Note: FBARs are due June 30th.
Taxpayers should review their records to determine whether they have a reporting requirement for the 2009 reporting period. Failure to file penalties are $10,000.
Tax years beginning after March 18, 2010, the HIRE Act also imposes a penalty equal to 40 percent of the amount of any federal tax understatement that is attributable to an undisclosed financial asset as required above.
The HIRE Act imposes a minimum penalty of $10,000 for failure to file information returns related to certain foreign trust transactions, including the creation of a foreign trust, the transfer of money or property to a foreign trust, or the death of a U.S. owner of a foreign trust. The penalty for failure to file these returns is 35 percent of the amount required to be disclosed on the return. Previously, if the IRS learned of an undisclosed foreign trust, but could not determine the amount required to be disclosed on its return, it could not impose a penalty. The new minimum penalty applies to notices and returns required to be filed after December 31, 2009.

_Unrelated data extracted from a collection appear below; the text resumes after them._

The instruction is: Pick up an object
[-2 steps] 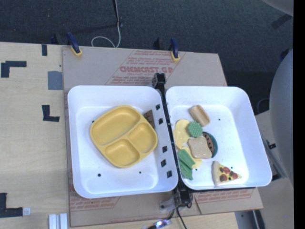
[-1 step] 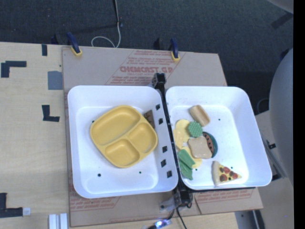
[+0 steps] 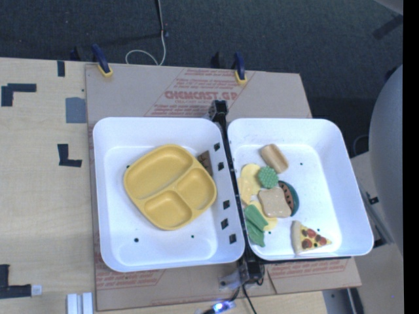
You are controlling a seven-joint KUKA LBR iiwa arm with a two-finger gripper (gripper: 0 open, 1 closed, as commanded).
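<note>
Grey and out of focus, a curved stretch of the robot arm [image 3: 391, 149] stands along the right side of the view, just outside the right wall of the right-hand shallow white bin [image 3: 340, 175], with none of it over the bin's floor.

The things to pick lie in that bin, gathered toward its left wall. A tan toy bread roll [image 3: 273, 157] lies tilted near the far edge. Just below it, a round ridged green toy piece [image 3: 268, 176] overlaps a flat pale-yellow toy slice [image 3: 248, 183] that sits against the left wall. A square beige toy toast slice [image 3: 273, 203] lies at the middle, partly covering a dark teal round disc [image 3: 292, 197]. Green toy leaf pieces [image 3: 255, 226] lie by the left wall toward the near edge. A toy pizza wedge with red spots [image 3: 308, 238] rests apart from the rest, close to the near right corner.

The left-hand shallow white bin [image 3: 108, 175] holds a yellow plastic plate with three compartments [image 3: 170, 186], lying flat and turned at an angle. A small brown piece [image 3: 204, 160] lies by that bin's right wall.

Both bins sit touching on a brown cardboard sheet with red print [image 3: 190, 93], held at its far edge by two blue clamps [image 3: 101, 61] on the pale wooden bench [image 3: 39, 123].
</note>
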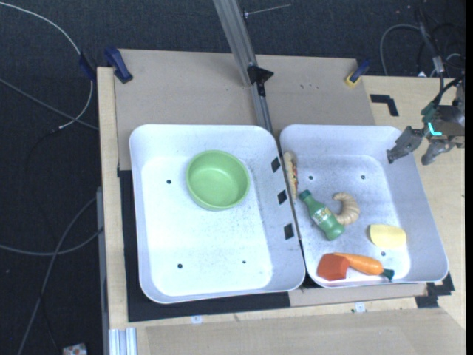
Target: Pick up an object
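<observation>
Camera view has the tool (421, 148) hanging at the top right rim of the right bin (414, 191), its two dark fingers splayed apart and released, nothing between them. Any pickable object lies below and left of it: a green bottle (323, 217) touching a curled tan piece (347, 207), a yellow lump (387, 236) nearer the tool's side, and a carrot (360, 263) over a red block (332, 268) farthest down. Well left of the tool, a green bowl (217, 179) sits alone in the left bin (155, 213), likely kept apart as a drop zone on the worktop (192, 87)
</observation>
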### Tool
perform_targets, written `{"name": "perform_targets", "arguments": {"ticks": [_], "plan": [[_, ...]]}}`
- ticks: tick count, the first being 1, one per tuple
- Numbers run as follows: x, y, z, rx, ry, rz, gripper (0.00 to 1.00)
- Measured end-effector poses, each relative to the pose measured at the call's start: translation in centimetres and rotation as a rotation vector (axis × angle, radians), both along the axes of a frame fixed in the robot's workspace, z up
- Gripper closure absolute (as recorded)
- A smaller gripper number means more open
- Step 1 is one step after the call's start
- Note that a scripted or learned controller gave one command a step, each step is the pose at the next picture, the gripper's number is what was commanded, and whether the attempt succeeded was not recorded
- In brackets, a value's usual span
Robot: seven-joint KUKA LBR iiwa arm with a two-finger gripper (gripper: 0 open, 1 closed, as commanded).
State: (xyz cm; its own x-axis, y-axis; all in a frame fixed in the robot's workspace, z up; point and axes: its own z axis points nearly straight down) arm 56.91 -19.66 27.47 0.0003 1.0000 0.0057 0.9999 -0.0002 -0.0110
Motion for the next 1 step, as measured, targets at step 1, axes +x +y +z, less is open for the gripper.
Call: {"name": "perform_targets", "arguments": {"ticks": [1], "plan": [[0.10, -0.01, 0.29, -0.001, -0.006, 0.001, 0.00]]}}
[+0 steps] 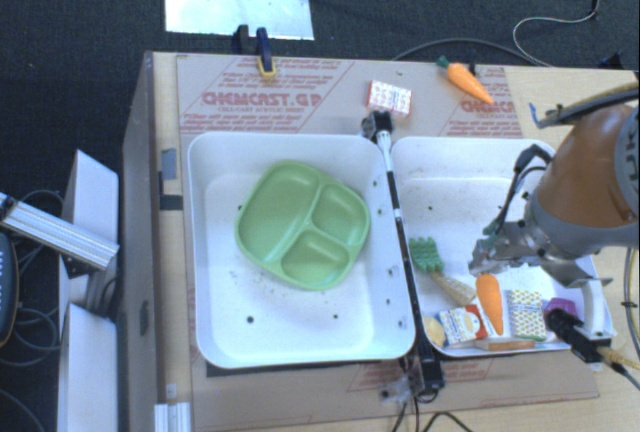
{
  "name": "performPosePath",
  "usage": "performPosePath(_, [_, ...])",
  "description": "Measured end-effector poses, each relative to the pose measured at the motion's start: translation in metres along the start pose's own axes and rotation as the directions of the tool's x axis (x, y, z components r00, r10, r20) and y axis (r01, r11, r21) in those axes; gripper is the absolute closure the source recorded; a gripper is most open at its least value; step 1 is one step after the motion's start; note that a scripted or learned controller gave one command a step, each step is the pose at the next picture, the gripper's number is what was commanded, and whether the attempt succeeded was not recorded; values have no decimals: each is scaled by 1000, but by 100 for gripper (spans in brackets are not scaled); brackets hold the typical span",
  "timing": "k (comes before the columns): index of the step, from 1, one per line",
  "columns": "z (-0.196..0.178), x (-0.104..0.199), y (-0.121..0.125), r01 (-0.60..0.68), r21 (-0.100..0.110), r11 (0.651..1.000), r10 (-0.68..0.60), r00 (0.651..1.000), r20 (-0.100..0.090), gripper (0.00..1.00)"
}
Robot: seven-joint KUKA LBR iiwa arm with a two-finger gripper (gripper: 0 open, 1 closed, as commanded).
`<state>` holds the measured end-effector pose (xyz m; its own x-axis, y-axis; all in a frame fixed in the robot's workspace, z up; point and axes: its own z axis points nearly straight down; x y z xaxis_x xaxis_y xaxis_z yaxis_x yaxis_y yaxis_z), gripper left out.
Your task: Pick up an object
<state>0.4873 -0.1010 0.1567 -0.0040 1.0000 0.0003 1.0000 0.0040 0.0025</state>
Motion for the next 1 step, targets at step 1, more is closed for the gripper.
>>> performPosePath(1, [-49, 64, 20, 0, 0, 1000, 0, 1000, -1, 100])
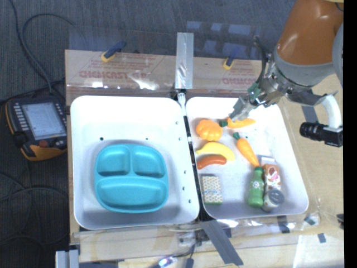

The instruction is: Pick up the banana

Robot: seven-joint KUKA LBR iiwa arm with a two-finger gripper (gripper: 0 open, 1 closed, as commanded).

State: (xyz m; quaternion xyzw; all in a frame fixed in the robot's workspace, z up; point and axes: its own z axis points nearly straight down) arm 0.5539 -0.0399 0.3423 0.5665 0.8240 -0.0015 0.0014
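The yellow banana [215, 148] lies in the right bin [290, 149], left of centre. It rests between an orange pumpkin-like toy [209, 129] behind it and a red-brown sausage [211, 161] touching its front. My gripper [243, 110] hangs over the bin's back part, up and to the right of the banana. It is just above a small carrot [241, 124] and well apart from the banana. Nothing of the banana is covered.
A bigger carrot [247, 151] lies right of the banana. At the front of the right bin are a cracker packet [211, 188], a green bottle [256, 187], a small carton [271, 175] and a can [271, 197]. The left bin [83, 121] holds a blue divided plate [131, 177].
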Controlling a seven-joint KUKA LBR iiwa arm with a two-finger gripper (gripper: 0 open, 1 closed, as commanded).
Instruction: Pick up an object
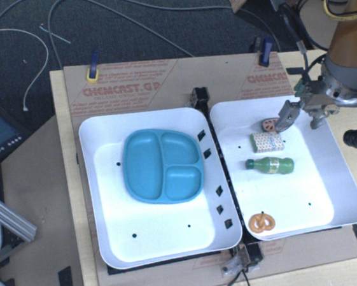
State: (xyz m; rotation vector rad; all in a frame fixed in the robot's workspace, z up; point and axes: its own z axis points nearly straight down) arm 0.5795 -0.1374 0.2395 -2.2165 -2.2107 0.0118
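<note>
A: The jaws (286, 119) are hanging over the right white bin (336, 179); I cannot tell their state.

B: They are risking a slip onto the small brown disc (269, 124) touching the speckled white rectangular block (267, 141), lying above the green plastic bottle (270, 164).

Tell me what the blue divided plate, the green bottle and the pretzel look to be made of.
Blue divided plate: likely moulded plastic, with a smooth matte surface and rounded compartment ridges.
Green bottle: probably plastic, glossy, with a highlight along its side and a paler label band.
Pretzel: orange-brown and twisted; a plastic toy or real baked dough, too small to tell.
</note>
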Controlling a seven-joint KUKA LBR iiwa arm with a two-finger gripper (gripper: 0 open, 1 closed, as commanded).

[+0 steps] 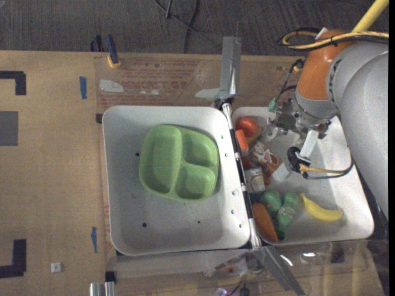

The Hire Act requires each U.S. shareholder of a PFIC to file a new information return unless the IRS specifies otherwise. This requirement is effective March 18, 2010.
The HIRE Act allows the IRS to treat a foreign trust as having a U.S. beneficiary if a U.S. person directly or indirectly transfers property to the foreign trust. The U.S. person may rebut this presumption by demonstrating that under the terms of the trust, (1) no part of the trust may be paid or accumulated during the year for the benefit of a U.S. person (2) that if the trust were terminated during the year, no part of the trust could be paid to a U.S. person, (3) and that such person provides any additional information as IRS may require with respect to such transfer. This presumption applies to transfers of property after March 18, 2010.
The HIRE Act clarifies that a foreign trust will be treated as having a U.S. beneficiary if (1) any person has discretion to determine the beneficiaries of the trust unless the terms of the trust specifically identify the class of beneficiaries and none of those beneficiaries are U.S. persons or (2) any written, oral, or other agreement could result in a beneficiary of the trust being a U.S. person. The Act also clarifies that the use of any trust property will be treated as a payment from the trust in the amount of the fair market value of such use.